## The problem:
Return, from the listing that follows, each line containing the word "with".

----------------

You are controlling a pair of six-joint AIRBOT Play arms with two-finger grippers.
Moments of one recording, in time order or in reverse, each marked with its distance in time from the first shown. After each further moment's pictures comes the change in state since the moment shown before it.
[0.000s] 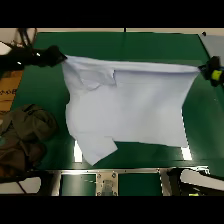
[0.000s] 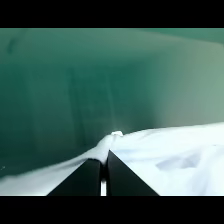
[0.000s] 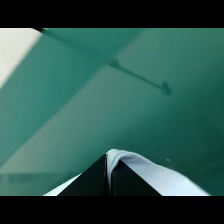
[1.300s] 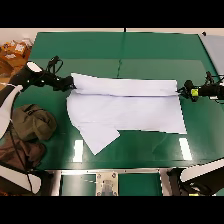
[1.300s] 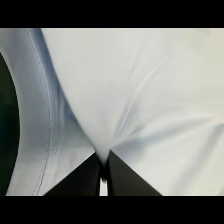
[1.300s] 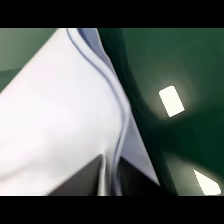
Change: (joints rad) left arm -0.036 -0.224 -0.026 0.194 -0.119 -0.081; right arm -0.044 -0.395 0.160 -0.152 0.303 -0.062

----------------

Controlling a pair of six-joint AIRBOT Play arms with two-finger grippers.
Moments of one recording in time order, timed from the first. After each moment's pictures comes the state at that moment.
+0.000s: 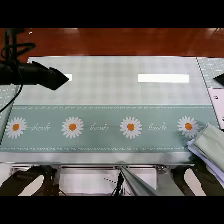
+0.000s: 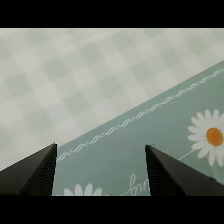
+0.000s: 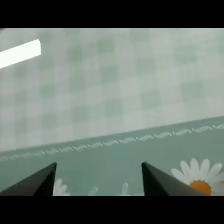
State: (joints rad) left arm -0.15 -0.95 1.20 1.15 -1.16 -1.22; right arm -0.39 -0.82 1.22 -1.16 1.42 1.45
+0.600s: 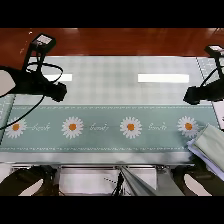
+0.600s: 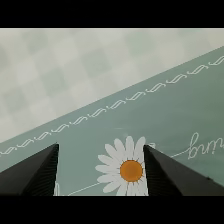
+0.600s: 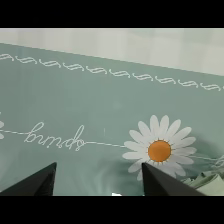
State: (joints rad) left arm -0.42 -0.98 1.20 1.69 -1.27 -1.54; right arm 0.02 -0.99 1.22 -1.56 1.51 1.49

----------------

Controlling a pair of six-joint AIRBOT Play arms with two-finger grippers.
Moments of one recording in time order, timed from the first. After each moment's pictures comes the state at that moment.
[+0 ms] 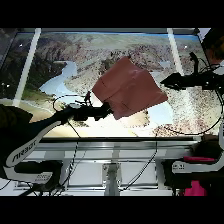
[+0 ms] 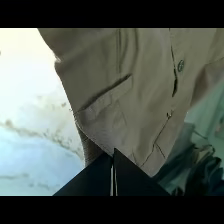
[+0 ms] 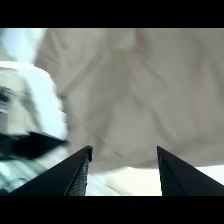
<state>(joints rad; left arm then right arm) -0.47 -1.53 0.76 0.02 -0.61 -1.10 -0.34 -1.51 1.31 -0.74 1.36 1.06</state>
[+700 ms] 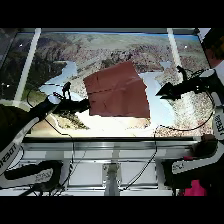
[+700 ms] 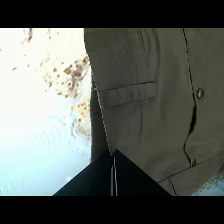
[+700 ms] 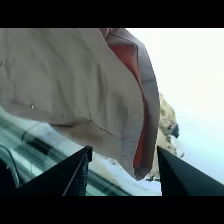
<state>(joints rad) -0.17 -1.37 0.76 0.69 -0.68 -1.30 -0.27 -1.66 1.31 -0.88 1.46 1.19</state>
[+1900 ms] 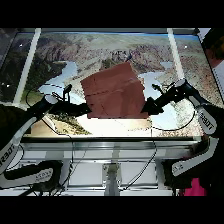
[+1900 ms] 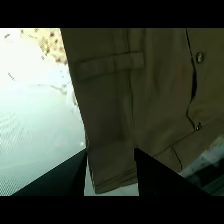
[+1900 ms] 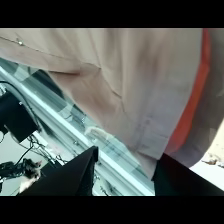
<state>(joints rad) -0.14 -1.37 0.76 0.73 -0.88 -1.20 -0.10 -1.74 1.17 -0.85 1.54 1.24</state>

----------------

## Task output:
You are controlling a pair of six-joint AIRBOT Play arms with two-finger grippers.
Moments of one recording, in time order or in reverse, each marked with its distance in time from the first shown. After each further moment's pictures comes the change in state since the moment shown before it.
Controlling a pair of six-joint AIRBOT Play arms with two-finger grippers.
Controlling a pair of six-joint AIRBOT Play arms with two-finger grippers.

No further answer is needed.